▶ What to do:
The full listing, minus its pictures, should be printed again exactly as it stands.

▶ Data shown:
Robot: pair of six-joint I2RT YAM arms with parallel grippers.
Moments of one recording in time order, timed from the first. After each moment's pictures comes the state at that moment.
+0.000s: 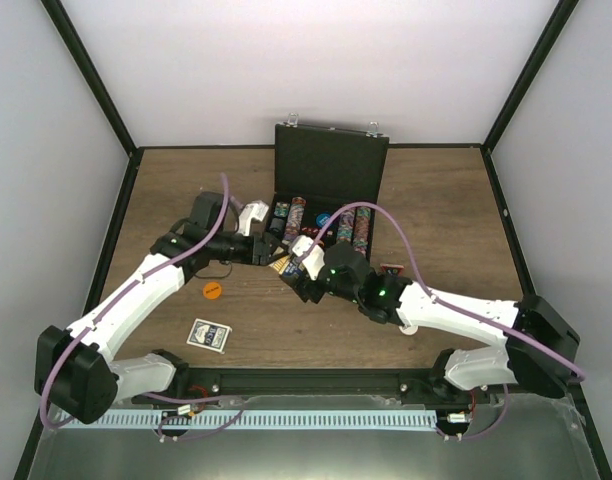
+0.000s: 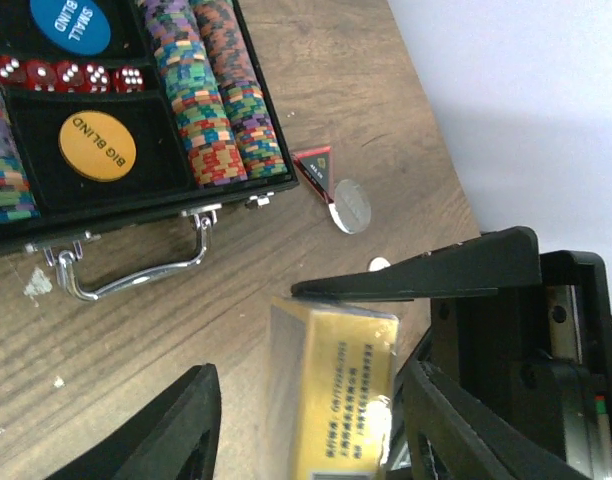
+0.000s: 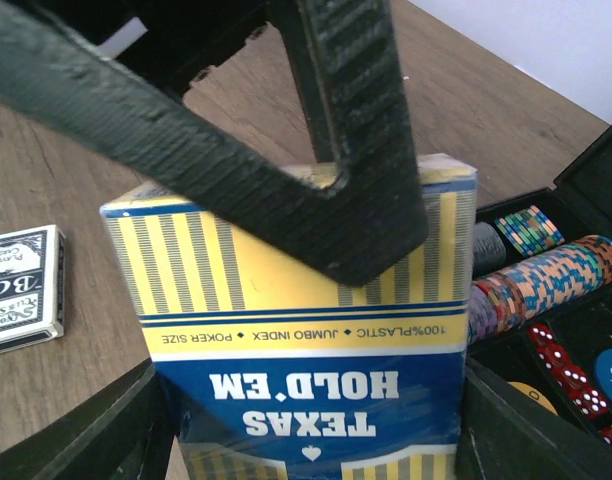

▶ Answer area:
Robot: pair of six-joint I2RT YAM arms with parallel grippers.
Moments of one recording in time order, timed from the first. After each moment's pictures comes the state at that moment.
+0.000s: 
+0.000s: 
+0.000s: 

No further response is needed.